Data entries:
______________________________
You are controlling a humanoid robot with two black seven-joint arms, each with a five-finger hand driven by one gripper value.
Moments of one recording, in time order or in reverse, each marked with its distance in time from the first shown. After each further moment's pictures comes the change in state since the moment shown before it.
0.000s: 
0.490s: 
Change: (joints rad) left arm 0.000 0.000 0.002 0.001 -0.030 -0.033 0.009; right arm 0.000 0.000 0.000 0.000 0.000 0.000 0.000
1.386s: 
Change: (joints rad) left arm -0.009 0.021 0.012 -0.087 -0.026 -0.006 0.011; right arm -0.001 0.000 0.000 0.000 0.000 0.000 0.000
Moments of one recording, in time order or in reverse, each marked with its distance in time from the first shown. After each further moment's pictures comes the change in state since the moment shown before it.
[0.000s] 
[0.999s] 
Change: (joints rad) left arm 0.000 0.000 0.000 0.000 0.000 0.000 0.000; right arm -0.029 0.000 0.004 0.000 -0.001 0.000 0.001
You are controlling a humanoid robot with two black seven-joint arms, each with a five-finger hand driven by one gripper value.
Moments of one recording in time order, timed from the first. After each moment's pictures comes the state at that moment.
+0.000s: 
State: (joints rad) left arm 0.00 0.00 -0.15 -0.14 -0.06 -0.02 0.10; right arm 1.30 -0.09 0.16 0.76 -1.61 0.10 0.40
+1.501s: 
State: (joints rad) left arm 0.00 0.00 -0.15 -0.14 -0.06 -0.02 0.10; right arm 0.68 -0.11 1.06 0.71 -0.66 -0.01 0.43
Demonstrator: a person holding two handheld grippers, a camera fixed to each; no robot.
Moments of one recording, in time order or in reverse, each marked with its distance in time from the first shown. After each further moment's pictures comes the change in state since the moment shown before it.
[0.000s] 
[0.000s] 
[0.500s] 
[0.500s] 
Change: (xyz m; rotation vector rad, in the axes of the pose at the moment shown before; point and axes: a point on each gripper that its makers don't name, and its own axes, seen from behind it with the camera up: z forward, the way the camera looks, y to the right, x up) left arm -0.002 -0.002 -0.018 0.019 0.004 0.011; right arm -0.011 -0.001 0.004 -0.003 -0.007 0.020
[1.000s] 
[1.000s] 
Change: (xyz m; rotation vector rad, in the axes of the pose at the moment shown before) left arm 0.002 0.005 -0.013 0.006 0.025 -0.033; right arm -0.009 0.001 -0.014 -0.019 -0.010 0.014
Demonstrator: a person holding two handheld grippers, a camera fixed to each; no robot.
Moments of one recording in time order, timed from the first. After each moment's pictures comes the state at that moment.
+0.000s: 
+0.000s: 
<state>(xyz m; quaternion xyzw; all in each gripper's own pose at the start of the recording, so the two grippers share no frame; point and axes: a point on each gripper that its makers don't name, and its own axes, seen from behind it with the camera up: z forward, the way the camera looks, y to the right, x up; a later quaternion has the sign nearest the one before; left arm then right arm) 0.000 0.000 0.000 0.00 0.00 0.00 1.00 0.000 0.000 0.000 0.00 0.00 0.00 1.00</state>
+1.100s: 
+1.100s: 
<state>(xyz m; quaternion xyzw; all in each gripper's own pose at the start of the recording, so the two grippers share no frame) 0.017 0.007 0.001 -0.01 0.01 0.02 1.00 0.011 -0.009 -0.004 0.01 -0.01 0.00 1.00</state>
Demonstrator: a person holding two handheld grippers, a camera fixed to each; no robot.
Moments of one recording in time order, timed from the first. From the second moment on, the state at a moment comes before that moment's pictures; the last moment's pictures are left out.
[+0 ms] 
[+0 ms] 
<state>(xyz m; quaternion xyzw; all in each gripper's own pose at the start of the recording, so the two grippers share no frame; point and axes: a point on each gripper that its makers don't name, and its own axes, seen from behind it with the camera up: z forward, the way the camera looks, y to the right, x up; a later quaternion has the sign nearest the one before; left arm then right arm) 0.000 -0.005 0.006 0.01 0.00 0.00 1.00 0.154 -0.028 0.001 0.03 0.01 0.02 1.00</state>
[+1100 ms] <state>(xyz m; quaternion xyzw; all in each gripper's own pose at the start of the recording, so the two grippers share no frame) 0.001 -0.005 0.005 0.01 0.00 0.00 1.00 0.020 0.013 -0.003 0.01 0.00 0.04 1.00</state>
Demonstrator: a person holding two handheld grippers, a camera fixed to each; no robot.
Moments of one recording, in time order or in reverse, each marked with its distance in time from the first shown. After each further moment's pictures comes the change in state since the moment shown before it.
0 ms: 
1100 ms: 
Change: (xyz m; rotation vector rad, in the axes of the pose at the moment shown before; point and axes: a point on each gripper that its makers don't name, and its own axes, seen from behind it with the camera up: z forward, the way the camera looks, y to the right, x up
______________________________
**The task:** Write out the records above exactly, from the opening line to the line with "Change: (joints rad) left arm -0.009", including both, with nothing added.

**Task output:**
You are controlling a humanoid robot with two black seven-joint arms, each with a five-finger hand driven by one gripper value.
Moments of one recording, in time order or in reverse, each marked with its distance in time from the first shown. After each further moment's pictures comes the change in state since the moment shown before it.
0.000s: 
0.490s: 
Change: (joints rad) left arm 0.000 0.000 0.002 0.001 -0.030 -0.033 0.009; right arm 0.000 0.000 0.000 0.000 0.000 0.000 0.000
1.386s: 
Change: (joints rad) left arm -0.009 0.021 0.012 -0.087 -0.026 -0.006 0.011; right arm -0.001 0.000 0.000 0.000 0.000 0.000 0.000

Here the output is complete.